LTL was positively associated with skeletal muscle insulin sensitivity in OOM, and those with shorter telomere length at baseline showed the biggest improvement in skeletal muscle insulin sensitivity. LTL is inversely associated with type 2 diabetes [14] and insulin resistance in men [15] and premenopausal women but not in postmenopausal women [16]. We used the hyperinsulinaemic–euglycaemic clamp to assess insulin sensitivity, which is the gold standard technique. In line with previous findings, we report a lack of association between insulin resistance and telomere length in the elderly non-frail and frail OLM women. Interestingly, only in OOM, LTL had positive associations with skeletal muscle insulin sensitivity in some of the muscle groups studied.
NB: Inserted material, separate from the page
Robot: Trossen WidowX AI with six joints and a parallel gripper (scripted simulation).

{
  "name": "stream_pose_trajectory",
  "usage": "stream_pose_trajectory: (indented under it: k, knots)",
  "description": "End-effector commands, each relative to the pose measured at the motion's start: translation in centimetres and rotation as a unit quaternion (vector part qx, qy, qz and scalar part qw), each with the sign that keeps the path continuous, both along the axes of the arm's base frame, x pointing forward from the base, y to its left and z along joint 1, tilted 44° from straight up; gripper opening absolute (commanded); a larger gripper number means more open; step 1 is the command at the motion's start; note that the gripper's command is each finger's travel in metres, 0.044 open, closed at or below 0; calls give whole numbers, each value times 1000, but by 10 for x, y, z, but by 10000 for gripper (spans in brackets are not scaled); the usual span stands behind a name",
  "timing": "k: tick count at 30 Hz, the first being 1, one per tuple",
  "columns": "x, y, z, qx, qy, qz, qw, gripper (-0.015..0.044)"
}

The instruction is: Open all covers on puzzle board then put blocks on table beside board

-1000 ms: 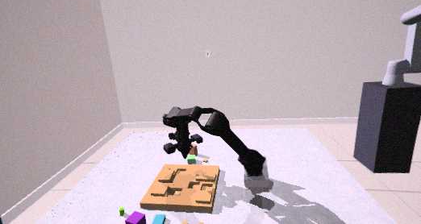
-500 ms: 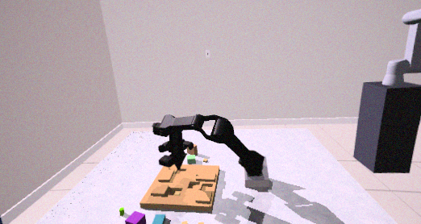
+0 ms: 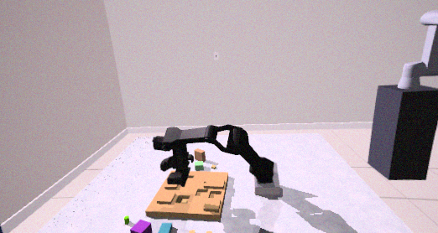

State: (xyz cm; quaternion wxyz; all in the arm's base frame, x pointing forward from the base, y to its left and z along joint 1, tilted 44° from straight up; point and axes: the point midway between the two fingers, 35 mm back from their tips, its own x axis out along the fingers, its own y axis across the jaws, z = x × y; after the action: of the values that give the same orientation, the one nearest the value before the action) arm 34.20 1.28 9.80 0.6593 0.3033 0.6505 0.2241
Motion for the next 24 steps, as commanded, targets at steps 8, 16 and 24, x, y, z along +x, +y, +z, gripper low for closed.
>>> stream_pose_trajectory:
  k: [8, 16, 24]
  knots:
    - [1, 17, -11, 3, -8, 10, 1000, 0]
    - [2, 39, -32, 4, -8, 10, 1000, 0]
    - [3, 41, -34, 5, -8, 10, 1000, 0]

In a previous study, aerobic exercise did not produce changes in telomere length in postmenopausal women [37]. Our results show that RT did not change telomere length in any of our study groups. However, in the OOM group, shorter telomere length (a more unfavourable situation) was associated with a greater improvement in insulin sensitivity, again supporting the notion that an individual with a worse health status has more room for improvement than an already healthy one.
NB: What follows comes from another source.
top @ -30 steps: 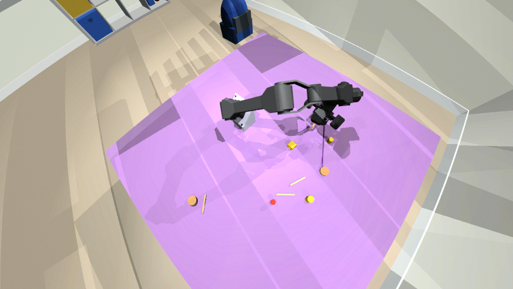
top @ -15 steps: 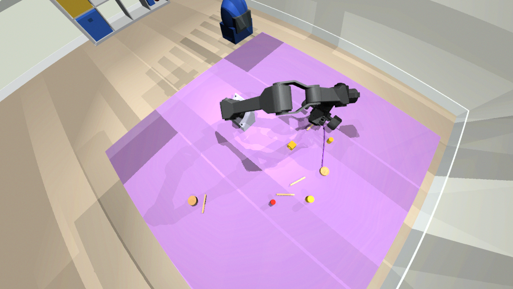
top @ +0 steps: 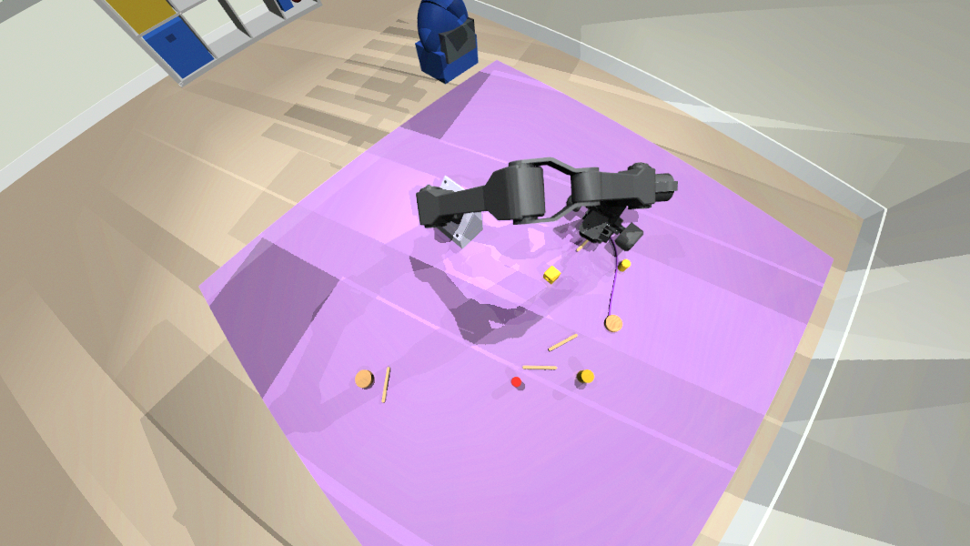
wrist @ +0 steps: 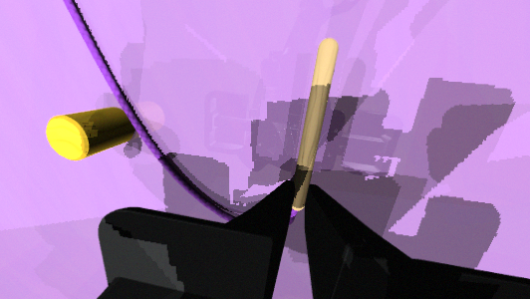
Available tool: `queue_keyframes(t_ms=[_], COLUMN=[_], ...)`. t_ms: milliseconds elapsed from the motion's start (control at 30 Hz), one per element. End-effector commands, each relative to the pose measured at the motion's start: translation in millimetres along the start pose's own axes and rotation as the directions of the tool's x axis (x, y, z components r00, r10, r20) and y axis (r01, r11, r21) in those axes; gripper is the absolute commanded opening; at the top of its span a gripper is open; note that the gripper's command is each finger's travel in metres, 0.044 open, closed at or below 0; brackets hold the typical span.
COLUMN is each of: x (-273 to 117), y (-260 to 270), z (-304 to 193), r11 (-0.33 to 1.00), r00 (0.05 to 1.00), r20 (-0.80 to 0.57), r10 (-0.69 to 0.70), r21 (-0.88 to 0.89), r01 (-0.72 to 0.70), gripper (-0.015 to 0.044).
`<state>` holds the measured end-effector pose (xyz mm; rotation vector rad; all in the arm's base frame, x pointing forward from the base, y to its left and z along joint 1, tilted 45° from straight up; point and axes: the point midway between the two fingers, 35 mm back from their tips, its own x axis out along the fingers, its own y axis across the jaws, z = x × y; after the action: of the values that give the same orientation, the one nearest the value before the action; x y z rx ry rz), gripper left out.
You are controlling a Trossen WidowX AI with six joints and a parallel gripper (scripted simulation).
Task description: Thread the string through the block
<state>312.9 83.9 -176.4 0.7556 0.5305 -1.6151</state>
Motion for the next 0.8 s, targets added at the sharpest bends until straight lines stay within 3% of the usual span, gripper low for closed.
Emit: queue_keyframes(t_ms=[0, 767], x=[1.0, 1.0], y=[0.4, 1.4], z=[7.0, 37.2], r11=[1.000, 1.000], r00=[1.000, 1.000], r20=[0.005, 0.006], r10=[0.001, 0.000], r21=[-0.004, -0.005], r01=[-0.001, 0.000], gripper=[0.0000, 0.0000])
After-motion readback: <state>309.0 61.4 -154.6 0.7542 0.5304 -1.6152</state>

Interestingly, in elderly women (both frail and non-frail) GU per kg was higher in the adductor longus than in other thigh muscles, especially in OOM. We have not previously found significant differences between insulin-stimulated GU rates in different muscle compartments in young or middle-aged individuals [38, 39]. In line with this finding, similar SUV values in different compartments have been reported recently by Oi et al [40]. Our findings of a highly activated adductor longus muscle at rest might be explained by abnormal postural behaviours, such as a backward disequilibrium [41] in elderly women. This disequilibrium has been hypothesised to be due to a backward tilt in the postural vertical [42]. An elegant study has shown that the adductor longus (together with other leg muscles) is responsible for this reaction to the backward tilt [43]. It could be argued that adductor longus muscle, one of the major muscles involved in balance [44], is particularly solicited to compensate the postural alteration typical of ageing.
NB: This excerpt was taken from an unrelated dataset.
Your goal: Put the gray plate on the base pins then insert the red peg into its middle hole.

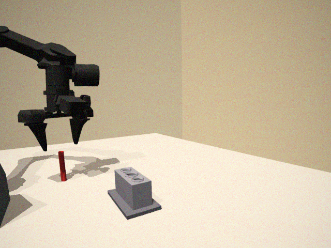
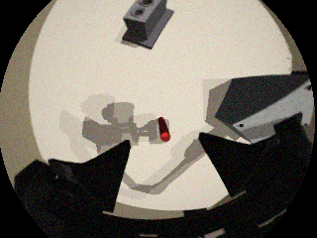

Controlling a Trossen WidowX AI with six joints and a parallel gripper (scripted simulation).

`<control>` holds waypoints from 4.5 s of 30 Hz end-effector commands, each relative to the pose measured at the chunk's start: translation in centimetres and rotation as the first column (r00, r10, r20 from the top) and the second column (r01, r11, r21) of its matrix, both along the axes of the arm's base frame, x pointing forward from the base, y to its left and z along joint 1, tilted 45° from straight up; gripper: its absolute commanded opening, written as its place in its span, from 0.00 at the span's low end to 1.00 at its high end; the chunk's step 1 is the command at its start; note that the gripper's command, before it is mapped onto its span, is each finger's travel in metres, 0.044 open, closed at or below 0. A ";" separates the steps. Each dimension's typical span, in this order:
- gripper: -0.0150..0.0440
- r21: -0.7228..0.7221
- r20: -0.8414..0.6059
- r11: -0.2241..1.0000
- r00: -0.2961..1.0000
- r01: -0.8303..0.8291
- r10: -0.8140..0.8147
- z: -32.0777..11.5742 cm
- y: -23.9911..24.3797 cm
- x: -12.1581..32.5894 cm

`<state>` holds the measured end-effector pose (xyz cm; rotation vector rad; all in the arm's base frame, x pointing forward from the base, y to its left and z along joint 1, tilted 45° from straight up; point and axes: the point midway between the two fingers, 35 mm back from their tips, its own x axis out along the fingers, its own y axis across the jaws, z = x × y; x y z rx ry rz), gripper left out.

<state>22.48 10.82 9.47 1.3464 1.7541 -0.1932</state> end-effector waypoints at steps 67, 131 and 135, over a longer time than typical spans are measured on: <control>0.25 0.001 0.000 1.000 1.000 0.004 -0.004 -2.7 2.6 0.0; 0.25 -0.013 -0.002 1.000 1.000 0.006 -0.006 -3.7 -8.1 8.8; 0.25 -0.013 -0.001 1.000 1.000 0.006 -0.006 -4.5 -8.8 9.4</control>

IMCL in leg skeletal muscle in the elderly is higher than in younger adults and is correlated to insulin resistance, even after accounting for body fat [45]. In our study, OLM and OOM did not differ for body fat and IMCL, but the exercise treatment decreased IMCL significantly only in the OOM group. The decrement of IMCL following exercise intervention is in line with a previous study in rats [46], but some studies in humans reported increments in IMCL after aerobic exercise [47, 48]. In a study of elderly men, aerobic but not resistance exercise increased IMCL [49]. The IMCL decrease in the OOM group in our study, together with the improvement in skeletal muscle insulin sensitivity, strength (also in OLM) and mass (also in OLM) testify how elderly ‘frail’ women benefit from resistance exercise, especially offspring of obese/overweight mothers.

There are limitations in our study. The groups studied were relatively small. However, the study design and techniques used restrict the use of large groups. The groups of frail women had lower handgrip strength but were similar to the CTR group in relation to age, BMI and body fat percentage. Nonetheless, the CTR group had higher quadriceps muscles mass and tended to have better insulin sensitivity than the OOM group. Although the handgrip test is considered a valid marker for frailty [9, 11], we cannot exclude that a multi-component definition of frailty could have shown more marked differences. Furthermore, we cannot exclude the influence of genetic background on fetal programming from maternal obesity, but there is solid evidence that fetal programming has a bigger role than genetic background [5, 6].

In conclusion, maternal obesity during pregnancy and telomere length are associated with insulin resistance in the elderly offspring, and RT may help to reverse this disadvantage, more so among OOM than in OLM.